Source data
-- Opening Marker --
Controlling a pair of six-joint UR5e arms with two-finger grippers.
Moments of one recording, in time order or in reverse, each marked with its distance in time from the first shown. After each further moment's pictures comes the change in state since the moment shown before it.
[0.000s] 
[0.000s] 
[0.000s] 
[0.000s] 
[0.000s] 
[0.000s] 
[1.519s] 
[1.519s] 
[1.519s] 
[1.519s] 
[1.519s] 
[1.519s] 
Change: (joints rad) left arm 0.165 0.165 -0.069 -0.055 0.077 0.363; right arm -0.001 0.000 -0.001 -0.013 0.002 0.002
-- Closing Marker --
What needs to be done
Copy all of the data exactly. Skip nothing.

Output
Controlling a pair of six-joint UR5e arms with two-finger grippers.
Moments of one recording, in time order or in reverse, each marked with its distance in time from the first shown. After each further moment's pictures comes the change in state since the moment shown before it.
[0.000s] 
[0.000s] 
[0.000s] 
[0.000s] 
[0.000s] 
[0.000s] 
[1.519s] 
[1.519s] 
[1.519s] 
[1.519s] 
[1.519s] 
[1.519s] 
Change: (joints rad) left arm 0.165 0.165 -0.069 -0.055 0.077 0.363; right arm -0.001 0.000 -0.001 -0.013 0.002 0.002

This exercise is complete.